-- What is required --
Write out again the lines from the line with "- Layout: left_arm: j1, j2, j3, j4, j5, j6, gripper" up to and including the line with "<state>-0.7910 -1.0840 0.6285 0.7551", exactly as they stand below, and skip any picture.

-- Available records --
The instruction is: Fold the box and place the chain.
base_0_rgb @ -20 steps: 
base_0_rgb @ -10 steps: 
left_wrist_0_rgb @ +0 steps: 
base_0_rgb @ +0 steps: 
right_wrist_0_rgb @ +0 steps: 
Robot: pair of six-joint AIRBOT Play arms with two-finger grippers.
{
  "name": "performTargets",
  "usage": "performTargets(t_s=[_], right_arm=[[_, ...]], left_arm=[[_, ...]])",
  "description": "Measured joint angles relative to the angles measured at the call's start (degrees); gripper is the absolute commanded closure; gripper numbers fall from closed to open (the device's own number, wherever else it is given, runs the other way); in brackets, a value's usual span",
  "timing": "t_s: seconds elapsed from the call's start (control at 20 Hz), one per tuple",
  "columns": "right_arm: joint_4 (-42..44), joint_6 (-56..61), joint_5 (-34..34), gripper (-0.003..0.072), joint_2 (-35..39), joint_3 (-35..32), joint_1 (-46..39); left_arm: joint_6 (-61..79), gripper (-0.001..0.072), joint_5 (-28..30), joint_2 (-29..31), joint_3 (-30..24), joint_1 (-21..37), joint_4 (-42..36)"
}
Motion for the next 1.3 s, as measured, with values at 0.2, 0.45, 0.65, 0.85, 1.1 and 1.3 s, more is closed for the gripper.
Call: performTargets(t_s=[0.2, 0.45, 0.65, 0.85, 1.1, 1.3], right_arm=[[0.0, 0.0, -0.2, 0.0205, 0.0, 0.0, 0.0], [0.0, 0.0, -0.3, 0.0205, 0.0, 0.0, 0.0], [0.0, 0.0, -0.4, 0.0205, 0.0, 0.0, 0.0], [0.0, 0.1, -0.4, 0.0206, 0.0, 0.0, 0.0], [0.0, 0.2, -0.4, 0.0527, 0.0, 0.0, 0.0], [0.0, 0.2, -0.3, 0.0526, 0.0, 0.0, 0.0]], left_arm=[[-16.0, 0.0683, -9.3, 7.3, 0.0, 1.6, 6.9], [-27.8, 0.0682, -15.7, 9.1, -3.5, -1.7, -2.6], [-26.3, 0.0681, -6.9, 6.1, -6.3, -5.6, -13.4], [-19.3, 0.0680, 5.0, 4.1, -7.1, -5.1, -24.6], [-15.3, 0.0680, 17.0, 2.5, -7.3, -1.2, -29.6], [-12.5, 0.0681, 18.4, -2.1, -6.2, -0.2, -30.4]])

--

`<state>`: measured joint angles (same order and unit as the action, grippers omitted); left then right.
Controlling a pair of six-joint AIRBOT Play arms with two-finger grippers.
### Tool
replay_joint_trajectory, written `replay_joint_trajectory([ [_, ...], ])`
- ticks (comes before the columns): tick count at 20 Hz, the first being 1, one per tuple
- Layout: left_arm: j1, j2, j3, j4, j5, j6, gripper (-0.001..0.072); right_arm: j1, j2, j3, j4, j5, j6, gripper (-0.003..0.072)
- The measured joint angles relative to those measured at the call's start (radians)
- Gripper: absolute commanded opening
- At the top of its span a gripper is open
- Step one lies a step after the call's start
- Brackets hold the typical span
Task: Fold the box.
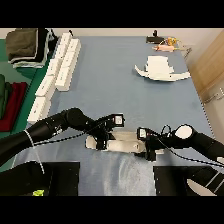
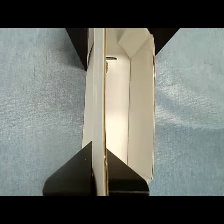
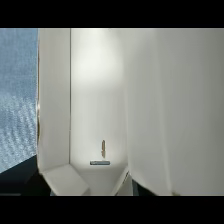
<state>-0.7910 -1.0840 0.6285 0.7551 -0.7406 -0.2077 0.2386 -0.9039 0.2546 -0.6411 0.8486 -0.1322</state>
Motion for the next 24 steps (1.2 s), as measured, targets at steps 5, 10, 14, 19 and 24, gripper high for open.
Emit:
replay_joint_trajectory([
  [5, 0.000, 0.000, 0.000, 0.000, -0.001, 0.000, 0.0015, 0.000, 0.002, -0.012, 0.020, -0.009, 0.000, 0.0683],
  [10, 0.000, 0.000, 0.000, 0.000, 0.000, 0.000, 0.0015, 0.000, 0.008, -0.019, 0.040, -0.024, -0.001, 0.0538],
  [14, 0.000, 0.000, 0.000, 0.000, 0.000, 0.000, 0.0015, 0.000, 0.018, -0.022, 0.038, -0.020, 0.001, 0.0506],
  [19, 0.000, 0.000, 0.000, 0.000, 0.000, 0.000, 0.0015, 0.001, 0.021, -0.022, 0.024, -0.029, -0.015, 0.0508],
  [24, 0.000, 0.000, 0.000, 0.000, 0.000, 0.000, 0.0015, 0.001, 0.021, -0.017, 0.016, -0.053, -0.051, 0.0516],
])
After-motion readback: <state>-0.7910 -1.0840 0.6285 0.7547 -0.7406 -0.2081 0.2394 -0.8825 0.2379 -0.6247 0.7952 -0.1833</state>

-- Response to the exercise --
- Layout: left_arm: j1, j2, j3, j4, j5, j6, gripper (-0.001..0.072); right_arm: j1, j2, j3, j4, j5, j6, gripper (-0.003..0.072)
- The measured joint angles relative to those measured at the call's start (radians)
- Gripper: absolute commanded opening
- At the top of its span a gripper is open
- Step one lies a step after the call's start
- Brackets hold the typical span
Task: Fold the box.
<state>-0.7910 -1.0840 0.6285 0.7551 -0.7406 -0.2077 0.2386 -0.9039 0.2546 -0.6411 0.8486 -0.1322</state>

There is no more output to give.